Repeat the listing below line by line, exactly, leaving its pictures behind.

(Data begins)

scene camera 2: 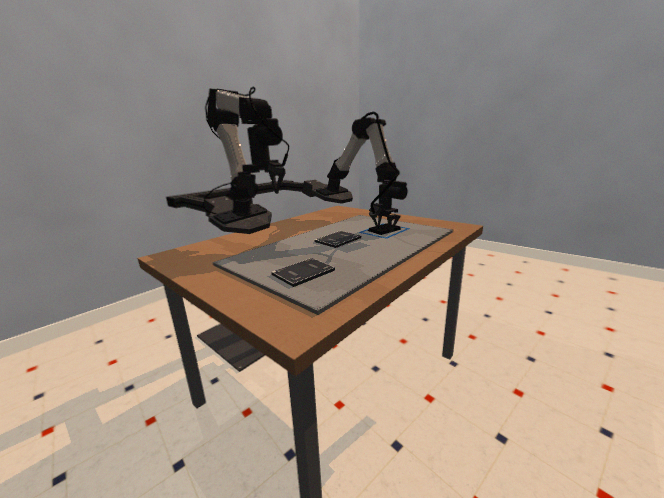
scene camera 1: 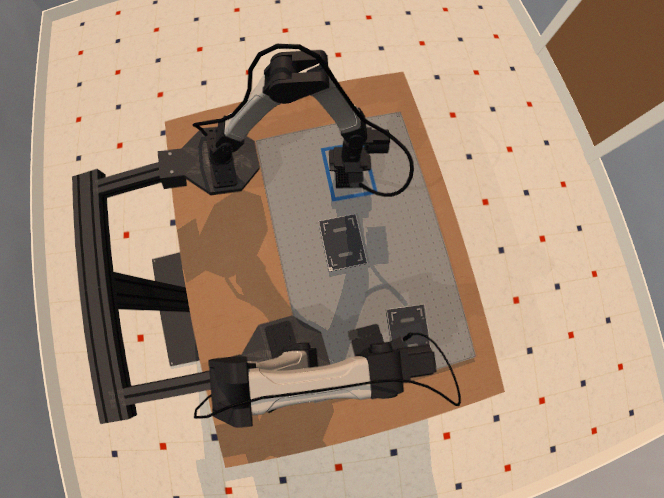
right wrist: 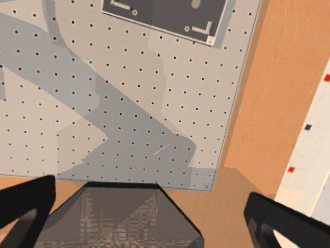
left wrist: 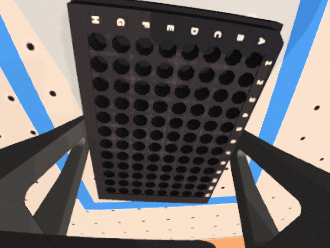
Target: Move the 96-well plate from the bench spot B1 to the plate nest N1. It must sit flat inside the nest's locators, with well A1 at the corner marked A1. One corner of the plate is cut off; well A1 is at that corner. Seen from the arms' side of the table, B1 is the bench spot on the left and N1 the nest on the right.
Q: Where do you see a dark nest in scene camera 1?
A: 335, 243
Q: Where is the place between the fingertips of my right gripper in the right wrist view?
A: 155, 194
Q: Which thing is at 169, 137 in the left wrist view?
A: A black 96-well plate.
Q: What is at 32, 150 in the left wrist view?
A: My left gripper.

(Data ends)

■ Your response ■
scene camera 2: 
scene camera 1: 
right wrist: 
left wrist: 
Target: Move the 96-well plate from the bench spot B1 to the plate nest N1. It must sit flat inside the nest's locators, with well A1 at the corner marked A1. One corner of the plate is cut off; well A1 is at that corner. Seen from the arms' side of the table, B1 is the bench spot on the left and N1 the nest on the right.
Q: Where do you see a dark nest in scene camera 1?
A: 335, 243
Q: Where is the place between the fingertips of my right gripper in the right wrist view?
A: 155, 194
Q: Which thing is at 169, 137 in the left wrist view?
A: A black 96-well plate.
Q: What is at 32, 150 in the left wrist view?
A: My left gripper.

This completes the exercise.